The plea agreement, which was filed in federal court Monday in Charleston, states that Mr. Meek has agreed to be “fully truthful and forthright with federal, state and local law enforcement agencies” and provide “full, complete and truthful information” about crimes he knows of. He agreed to testify in court proceedings, and submit to polygraph tests, if requested by the government.

If prosecutors determine that Mr. Meek’s cooperation is “substantial,” the agreement says, they will petition the court to be more lenient in sentencing him. Mr. Meek, 21, faces a maximum of eight years in prison for the two charges: misprision of a felony, which means concealing knowledge of a crime, and making a false statement.

Mr. Roof, 22, who appeared to be enamored of white supremacist symbolism and ideology, unleashed his attack on members of the historic Emanuel African Methodist Episcopal Church on June 17, after he had asked to join the weekly Bible study class held in the fellowship hall of the church, located in downtown Charleston.

J. Stephen Schmutz, a Charleston lawyer who represents family members of three of the slain victims — Cynthia Hurd, Myra Thompson and Sharonda Coleman-Singleton — said Monday that the families were in “total support” of the plea deal, and expected that it could produce valuable information about Mr. Roof.

“He’s a witness,” Mr. Schmutz said. “He spent a lot of time with Roof immediately before this happened.”

Mr. Schmutz said it was likely that Mr. Meek would be called to testify in Mr. Roof’s capital murder trial in state court, which has been delayed until January.

Mr. Meek’s cooperation with the federal authorities will probably also aid them in their separate case against Mr. Roof, in which he faces 33 counts, including hate crime charges, as well as charges of killing people while obstructing religious freedom. That charge carries a possible death sentence, though the federal government has not decided whether to seek it.

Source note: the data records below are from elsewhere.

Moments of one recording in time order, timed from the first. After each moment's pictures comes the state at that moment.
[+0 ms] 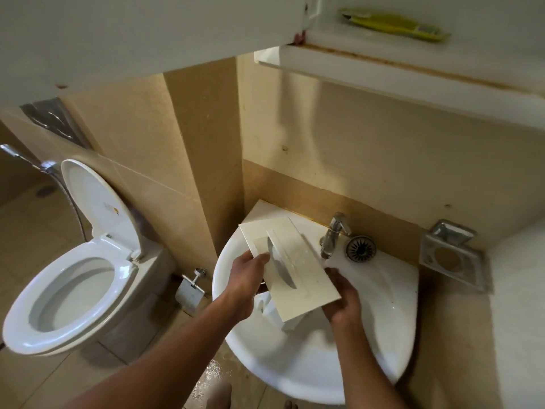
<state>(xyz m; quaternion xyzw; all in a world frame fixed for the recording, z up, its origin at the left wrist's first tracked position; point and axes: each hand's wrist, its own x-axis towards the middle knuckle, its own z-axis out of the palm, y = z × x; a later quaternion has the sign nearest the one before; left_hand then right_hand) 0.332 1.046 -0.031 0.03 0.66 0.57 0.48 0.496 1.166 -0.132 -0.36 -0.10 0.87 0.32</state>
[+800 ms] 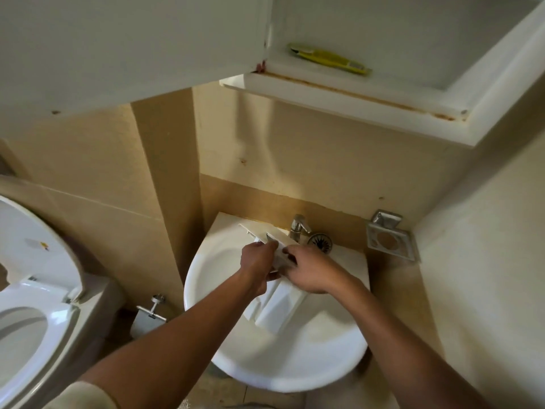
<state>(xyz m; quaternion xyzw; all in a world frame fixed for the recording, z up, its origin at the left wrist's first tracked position) 0.354 1.098 -0.003 0.07 0.64 0.53 0.55 0.470 1.136 0.035 -0.45 -0.85 0.26 -0.06</state>
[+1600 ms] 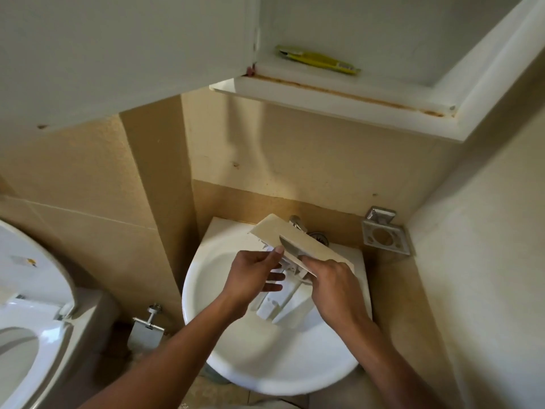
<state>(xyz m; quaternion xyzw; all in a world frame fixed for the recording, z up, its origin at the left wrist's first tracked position) 0.336 1.059 0.006 0.31 0.60 0.52 0.53 0.511 1.097 0.011 -0.47 -0.87 0.00 0.17</state>
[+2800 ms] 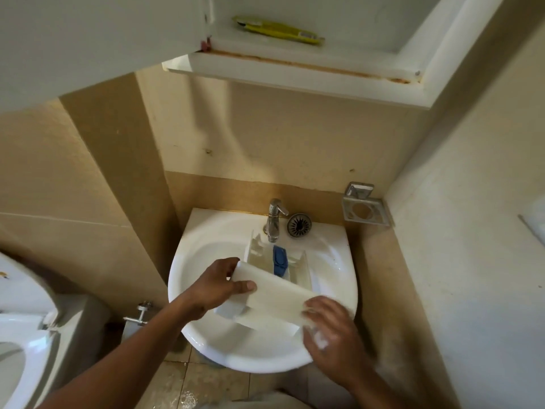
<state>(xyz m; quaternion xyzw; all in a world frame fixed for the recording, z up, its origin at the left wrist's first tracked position) 0.295 1.042 -0.053 0.47 0.62 0.32 0.54 0.588 1.023 -0.091 -0.42 -0.86 0.08 0.29</state>
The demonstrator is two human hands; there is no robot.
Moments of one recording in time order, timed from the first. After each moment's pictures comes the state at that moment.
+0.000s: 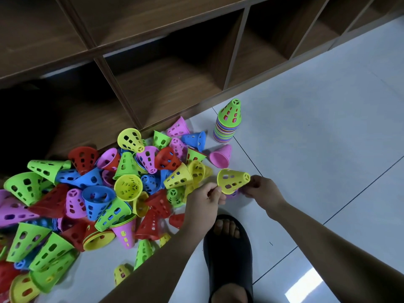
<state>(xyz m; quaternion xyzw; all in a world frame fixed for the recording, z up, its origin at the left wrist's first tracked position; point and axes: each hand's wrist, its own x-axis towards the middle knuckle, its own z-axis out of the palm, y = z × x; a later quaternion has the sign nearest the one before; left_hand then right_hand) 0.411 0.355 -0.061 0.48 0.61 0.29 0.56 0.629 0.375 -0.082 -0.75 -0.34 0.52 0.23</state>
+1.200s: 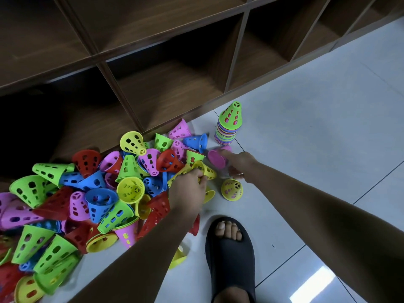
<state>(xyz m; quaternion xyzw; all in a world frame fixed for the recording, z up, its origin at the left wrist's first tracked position) 0.382 0.406 -0.062 0.66 0.70 0.13 0.23 0.575 0.487 -0.066 -0.78 -0.25 0.56 0.13</state>
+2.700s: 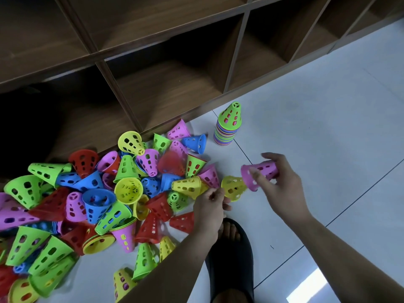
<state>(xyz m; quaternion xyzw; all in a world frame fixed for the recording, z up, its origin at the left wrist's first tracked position) 0.441 0.354 -0.061 0.25 0.65 0.32 0.64 0.615 0.366 0.012 -0.73 -0.50 0.31 0.36</state>
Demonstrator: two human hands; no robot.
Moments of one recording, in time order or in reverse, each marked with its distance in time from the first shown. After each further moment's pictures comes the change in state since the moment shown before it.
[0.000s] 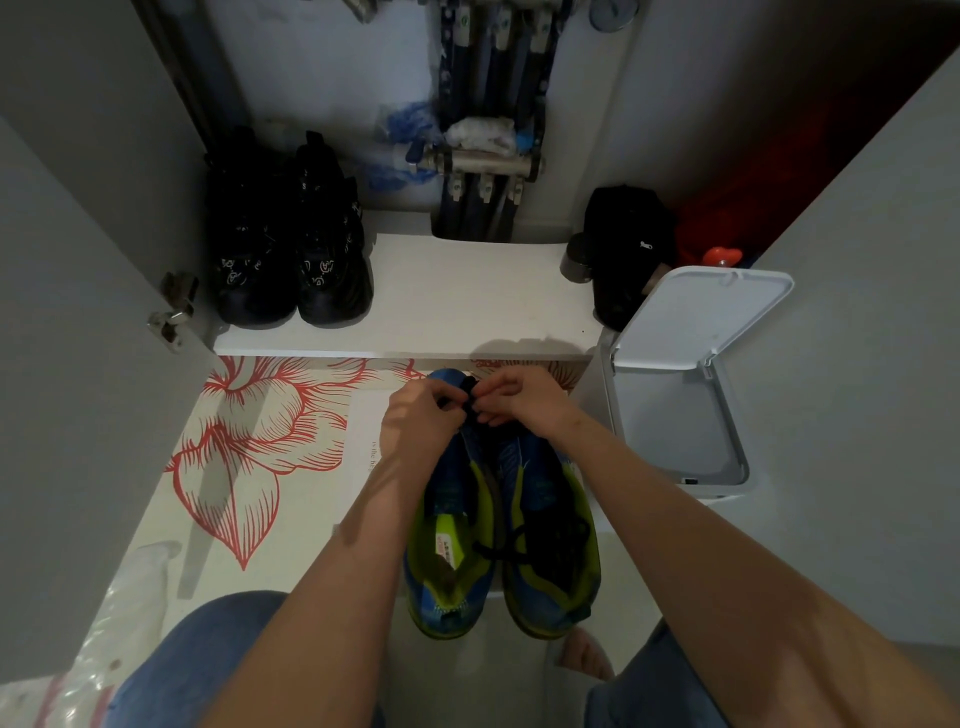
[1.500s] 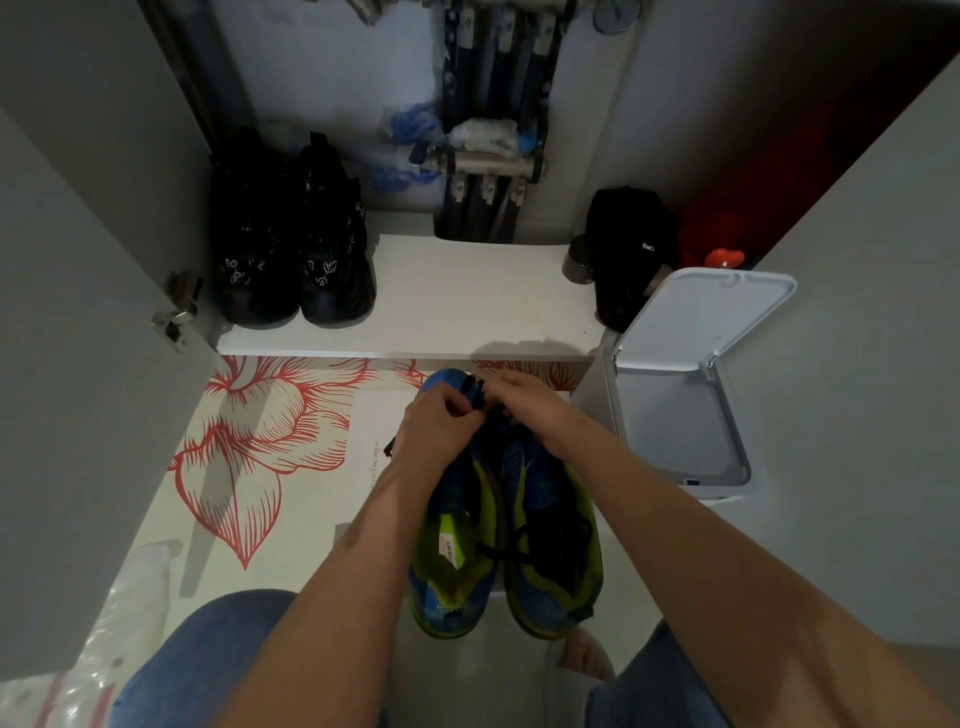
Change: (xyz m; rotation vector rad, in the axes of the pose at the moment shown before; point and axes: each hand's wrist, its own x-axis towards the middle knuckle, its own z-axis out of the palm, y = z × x) left_hand -0.008 0.009 0.003 0.012 -0.101 -0.049; right_hand -0.004 -0.009 0.008 -0.015 0.012 0.128
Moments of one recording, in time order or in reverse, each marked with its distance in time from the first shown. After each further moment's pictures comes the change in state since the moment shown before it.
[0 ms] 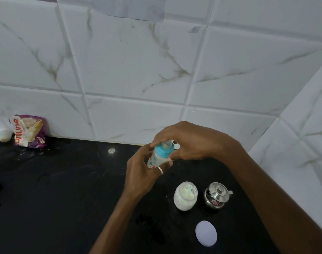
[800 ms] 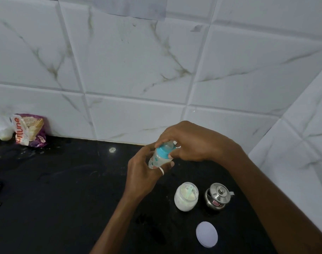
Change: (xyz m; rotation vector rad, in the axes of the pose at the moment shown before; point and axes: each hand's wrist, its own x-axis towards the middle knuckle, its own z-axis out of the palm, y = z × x) left_hand 0.000 0.003 0.001 0.015 0.003 0.017; right_hand 0.003 0.001 0.004 -0.041 0.038 0.049
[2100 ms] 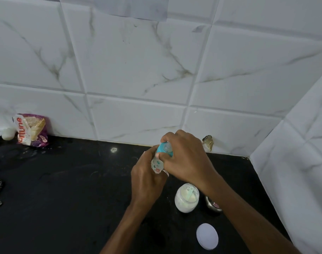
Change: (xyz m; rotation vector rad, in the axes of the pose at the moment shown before) left_hand -0.014 -0.008 0.018 0.120 0.152 0.155; right_hand -0.006 -0.021 0.056 0.060 0.438 0.282
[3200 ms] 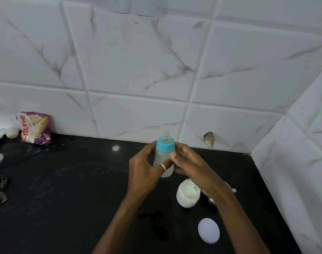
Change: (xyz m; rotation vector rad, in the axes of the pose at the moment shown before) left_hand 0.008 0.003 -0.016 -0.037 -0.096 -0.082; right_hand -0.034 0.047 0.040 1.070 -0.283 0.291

The federal indictment against Mr. Meek, an air-conditioning repairman, states that the day after the massacre, he made false statements to an F.B.I. agent when he said that “he did not know the specifics of Dylann Roof’s plan to shoot individuals on a Wednesday, during Bible study, at an A.M.E. Church in Charleston, S.C.”

The indictment also alleges that Mr. Meek committed a crime when he failed to share his knowledge “of the actual commission of a felony” with the authorities.

The two young men had known each other since childhood. The month before the shootings, they spent time together in a trailer home in Lexington County, S.C., where Mr. Meek lived with family members.

The day after the shooting, Mr. Meek said that Mr. Roof had spoken in favor of racial segregation, and said that he wanted to “hurt a whole bunch of people” and was “planning to do something crazy.”

Mr. Meek said he did not take such comments seriously at first, but eventually grew worried and hid Mr. Roof’s .45-caliber handgun. Later, he said, at the urging of his girlfriend, Mr. Meek returned the gun to Mr. Roof because Mr. Meek was on probation and did not want to get in trouble.

Mr. Meek was freed on bond in November.